How the formula of Combined Standard deviation works?

A question have mean and standard deviation of two groups, it ask to find out combined mean and standard deviation. I could not understand that how formula of combined standard deviation connects with general sample/population standard deviation formula.

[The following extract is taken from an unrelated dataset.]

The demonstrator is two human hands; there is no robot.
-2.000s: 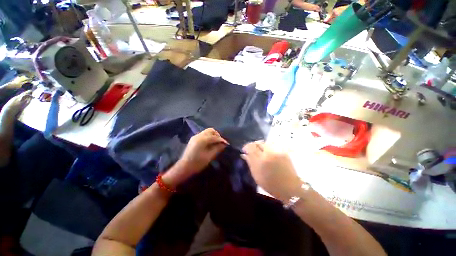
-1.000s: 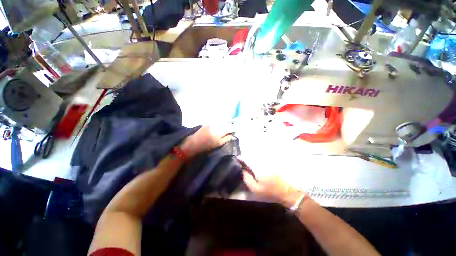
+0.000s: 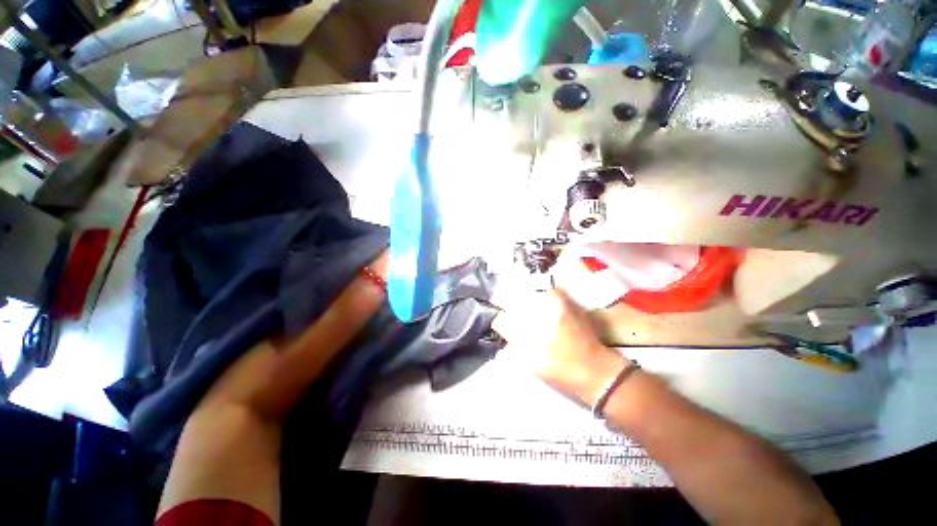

Outline: For sample A, use the formula $S^2_A = \frac{1} {n_A-1} [\sum_A X_i^2 - n\bar X^2_A]$ along with $n_a$ and $\bar X_A$ to find $\sum_A S^2_A.$ Similarly, for sample B. For the combined sample C: $\sum_C X_i^2 = \sum_A X^2_i +\sum_B X^2_i.$ Finally, use $S^2_C = \frac{1} {n_C-1} [\sum_C X_i^2 - n_C\bar X^2_C],$ where $n_C = n_A + n_B$ and $\bar X_c = \frac {1} {n_C} (n_A \bar X_A + n_b \bar X_B).$

In case it helps here are two samples from R statistical software, along with all of the quantities used above:

set.seed(4618);  x.a = round(rnorm(10, 50, 3));  x.b = round(rnorm(20, 52,4))

x.a; length(x.a);  mean(x.a);  var(x.a);  sum(x.a^2)
## 55 47 57 53 49 52 52 51 51 52
## 10        # size of first sample
## 51.9      # mean of first sample
## 7.877778  # variance of first sample
## 27007     # sum of squares of first sample

9*var(x.a) + 10*mean(x.a)^2
## 27007

x.b; length(x.b);  mean(x.b);  var(x.b);  sum(x.b^2)
## 57 46 52 56 53 58 55 50 57 45 48 53 50 61 54 48 52 50 51 52
## 20
## 52.4
## 17.09474
## 55240

x.c = c(x.a, x.b)   # combine samples
x.c; length(x.c);  mean(x.c);  var(x.c);  sum(x.c^2)
[1] 55 47 57 53 49 52 52 51 51 52 57 46 52 56 53 58 55 50 57 45
[21] 48 53 50 61 54 48 52 50 51 52
## 30
## 52.23333
## 13.7023
## 82247


Boxplots of the three samples, where variable width suggests different sample sizes.